BREAST ADM Trial for Alloplastic Breast Reconstruction

Launched by UNIVERSITY OF BRITISH COLUMBIA · Dec 3, 2020

Keywords

ClinConnect Summary

The BREAST ADM Trial is a study designed to compare the results of four different types of acellular dermal matrices (ADMs) used during breast reconstruction surgery. These matrices help support the breast pocket when using tissue expanders or implants after a mastectomy, which is the surgical removal of one or both breasts. The trial aims to find out which ADM leads to fewer complications and better recovery experiences for women undergoing breast reconstruction.
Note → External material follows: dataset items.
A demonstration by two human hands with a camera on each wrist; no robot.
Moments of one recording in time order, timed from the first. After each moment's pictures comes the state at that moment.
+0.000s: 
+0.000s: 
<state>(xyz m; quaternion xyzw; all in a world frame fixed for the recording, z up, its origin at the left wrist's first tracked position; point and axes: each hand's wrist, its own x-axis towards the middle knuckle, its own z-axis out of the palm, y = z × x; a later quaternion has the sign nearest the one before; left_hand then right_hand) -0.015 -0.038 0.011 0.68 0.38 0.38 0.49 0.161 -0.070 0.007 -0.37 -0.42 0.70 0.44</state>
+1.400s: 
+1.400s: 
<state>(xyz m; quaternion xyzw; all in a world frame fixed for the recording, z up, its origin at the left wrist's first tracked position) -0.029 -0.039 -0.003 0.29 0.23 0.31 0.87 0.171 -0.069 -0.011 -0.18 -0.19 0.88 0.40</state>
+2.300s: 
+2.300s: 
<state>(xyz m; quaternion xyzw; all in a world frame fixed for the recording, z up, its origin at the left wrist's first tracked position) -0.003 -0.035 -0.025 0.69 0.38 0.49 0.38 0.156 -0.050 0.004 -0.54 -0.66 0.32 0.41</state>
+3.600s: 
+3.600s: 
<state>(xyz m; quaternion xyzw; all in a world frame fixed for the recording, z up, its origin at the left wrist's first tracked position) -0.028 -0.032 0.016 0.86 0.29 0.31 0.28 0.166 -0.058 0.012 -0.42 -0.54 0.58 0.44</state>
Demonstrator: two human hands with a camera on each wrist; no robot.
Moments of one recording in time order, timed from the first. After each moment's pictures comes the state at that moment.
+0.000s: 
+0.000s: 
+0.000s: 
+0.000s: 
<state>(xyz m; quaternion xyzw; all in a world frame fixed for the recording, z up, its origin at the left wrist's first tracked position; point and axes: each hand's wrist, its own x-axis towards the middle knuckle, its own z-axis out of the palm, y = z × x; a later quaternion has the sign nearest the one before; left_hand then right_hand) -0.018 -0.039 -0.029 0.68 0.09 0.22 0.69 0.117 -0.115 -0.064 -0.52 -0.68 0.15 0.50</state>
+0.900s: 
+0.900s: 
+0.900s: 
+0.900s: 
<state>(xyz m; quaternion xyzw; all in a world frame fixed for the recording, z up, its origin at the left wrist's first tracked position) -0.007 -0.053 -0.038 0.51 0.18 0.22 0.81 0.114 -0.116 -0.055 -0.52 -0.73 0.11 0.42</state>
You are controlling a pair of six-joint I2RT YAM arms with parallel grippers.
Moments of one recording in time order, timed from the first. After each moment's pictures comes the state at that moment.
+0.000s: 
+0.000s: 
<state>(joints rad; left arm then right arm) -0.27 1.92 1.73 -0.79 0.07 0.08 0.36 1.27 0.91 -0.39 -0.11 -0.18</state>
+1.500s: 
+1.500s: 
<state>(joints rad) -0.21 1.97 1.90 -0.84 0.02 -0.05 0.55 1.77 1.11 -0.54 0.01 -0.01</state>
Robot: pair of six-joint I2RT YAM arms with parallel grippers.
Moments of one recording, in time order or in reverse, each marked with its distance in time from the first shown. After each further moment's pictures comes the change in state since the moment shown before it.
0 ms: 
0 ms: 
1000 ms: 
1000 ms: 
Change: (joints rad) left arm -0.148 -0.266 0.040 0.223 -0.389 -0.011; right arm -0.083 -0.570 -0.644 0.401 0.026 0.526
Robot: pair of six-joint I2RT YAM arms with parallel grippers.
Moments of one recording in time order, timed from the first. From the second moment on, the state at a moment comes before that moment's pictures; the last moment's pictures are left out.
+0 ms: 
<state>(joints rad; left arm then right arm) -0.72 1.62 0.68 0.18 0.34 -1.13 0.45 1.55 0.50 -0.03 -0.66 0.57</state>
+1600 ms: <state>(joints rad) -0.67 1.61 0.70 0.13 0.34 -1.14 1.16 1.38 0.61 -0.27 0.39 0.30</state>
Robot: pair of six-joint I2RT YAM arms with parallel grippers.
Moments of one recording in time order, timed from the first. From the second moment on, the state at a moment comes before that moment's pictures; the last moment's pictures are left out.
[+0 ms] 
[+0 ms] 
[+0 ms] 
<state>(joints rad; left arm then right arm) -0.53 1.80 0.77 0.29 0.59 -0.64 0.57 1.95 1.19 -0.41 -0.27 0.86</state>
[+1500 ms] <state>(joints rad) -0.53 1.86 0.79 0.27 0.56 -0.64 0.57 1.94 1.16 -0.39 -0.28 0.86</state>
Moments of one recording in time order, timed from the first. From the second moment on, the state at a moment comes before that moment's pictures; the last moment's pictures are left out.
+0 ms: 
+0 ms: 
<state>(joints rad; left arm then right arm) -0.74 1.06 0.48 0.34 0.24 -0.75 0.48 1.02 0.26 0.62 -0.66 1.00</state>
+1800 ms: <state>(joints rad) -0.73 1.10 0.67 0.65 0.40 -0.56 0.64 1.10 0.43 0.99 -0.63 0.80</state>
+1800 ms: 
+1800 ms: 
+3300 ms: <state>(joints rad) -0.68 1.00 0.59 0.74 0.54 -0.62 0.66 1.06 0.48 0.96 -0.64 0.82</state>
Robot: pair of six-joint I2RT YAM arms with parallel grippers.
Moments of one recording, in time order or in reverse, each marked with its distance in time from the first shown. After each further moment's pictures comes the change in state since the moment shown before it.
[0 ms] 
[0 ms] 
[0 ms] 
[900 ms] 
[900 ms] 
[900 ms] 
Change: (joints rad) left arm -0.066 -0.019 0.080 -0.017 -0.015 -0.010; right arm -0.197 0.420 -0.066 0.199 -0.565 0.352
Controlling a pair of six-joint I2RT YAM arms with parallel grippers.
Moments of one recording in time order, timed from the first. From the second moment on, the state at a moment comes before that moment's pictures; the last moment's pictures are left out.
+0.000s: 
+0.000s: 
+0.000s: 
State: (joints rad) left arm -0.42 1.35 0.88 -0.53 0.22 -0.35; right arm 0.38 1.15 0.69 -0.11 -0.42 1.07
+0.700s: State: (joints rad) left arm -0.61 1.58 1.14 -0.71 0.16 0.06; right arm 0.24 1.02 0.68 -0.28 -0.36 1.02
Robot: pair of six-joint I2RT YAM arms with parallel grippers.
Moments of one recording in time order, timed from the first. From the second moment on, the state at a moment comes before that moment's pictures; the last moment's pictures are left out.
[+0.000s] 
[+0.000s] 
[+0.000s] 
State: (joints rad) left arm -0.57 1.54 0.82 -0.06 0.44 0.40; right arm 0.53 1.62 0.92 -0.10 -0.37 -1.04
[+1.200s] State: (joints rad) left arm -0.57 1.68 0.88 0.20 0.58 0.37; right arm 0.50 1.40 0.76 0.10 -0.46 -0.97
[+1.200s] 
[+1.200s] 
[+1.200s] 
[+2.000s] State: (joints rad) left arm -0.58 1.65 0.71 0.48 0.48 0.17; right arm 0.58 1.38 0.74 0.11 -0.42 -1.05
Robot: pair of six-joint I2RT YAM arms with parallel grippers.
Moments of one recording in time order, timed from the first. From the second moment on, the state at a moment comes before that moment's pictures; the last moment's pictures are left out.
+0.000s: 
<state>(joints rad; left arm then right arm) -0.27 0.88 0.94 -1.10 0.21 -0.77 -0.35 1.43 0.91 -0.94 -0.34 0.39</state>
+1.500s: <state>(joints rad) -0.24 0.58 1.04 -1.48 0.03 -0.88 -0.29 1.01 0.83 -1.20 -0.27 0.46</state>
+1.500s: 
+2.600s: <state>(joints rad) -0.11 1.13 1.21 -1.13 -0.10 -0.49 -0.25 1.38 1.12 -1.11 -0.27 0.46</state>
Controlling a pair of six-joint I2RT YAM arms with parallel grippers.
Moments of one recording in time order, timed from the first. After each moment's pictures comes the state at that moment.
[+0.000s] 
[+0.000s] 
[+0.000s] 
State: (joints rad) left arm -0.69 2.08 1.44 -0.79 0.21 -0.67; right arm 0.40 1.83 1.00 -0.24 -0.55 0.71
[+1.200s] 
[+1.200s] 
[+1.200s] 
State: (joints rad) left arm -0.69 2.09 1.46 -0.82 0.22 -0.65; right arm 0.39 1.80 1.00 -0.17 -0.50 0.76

To be eligible for this study, women must be between 21 and 65 years old and are planning to have breast reconstruction after a mastectomy. Participants will go through a two-step process where they first receive tissue expanders, followed by an exchange to breast implants. It's important to note that women with certain medical histories, such as previous breast reconstruction, radiation treatment, or specific allergies, may not be able to participate. Those who join the trial can expect to be followed for two years to monitor their recovery and any issues that may arise. This study is currently recruiting participants who want to help improve breast reconstruction outcomes for future patients.

Gender

FEMALE

Eligibility criteria

• Inclusion Criteria:
• • All woman aged 21 years or older but less that 65 undergoing unilateral or bilateral mastectomy with alloplastic breast reconstruction using ADM.
• • Breast reconstruction must be done by means of a two staged process using tissue expanders and ADM based reconstruction followed by implant tissue expander to implant exchange.
• Exclusion Criteria:
• • Patients undergoing autologous reconstruction either at the time of mastectomy or in a delayed fashion.
• • Patients with a history of previous breast reconstruction procedures.
• • Patients with prior radiation treatment to the breast or with prior mantle radiation
• • Any patient with a contraindication to breast reconstruction
• • Patients undergoing an axillary node dissection with clearance
• • Patients with an allergy to Polysporin or any of its ingredients.
• * Patients with contraindications to any of the acellular dermal matrices:
• • • DermACELL: Allergy to Gentamicin, Vancomycin\[12\]
• • The surgeon performing the breast reconstruction may also deem a patient ineligible if intraoperatively, there is evidence of significant mastectomy flap ischemia prior to the initiation of the breast reconstruction procedure.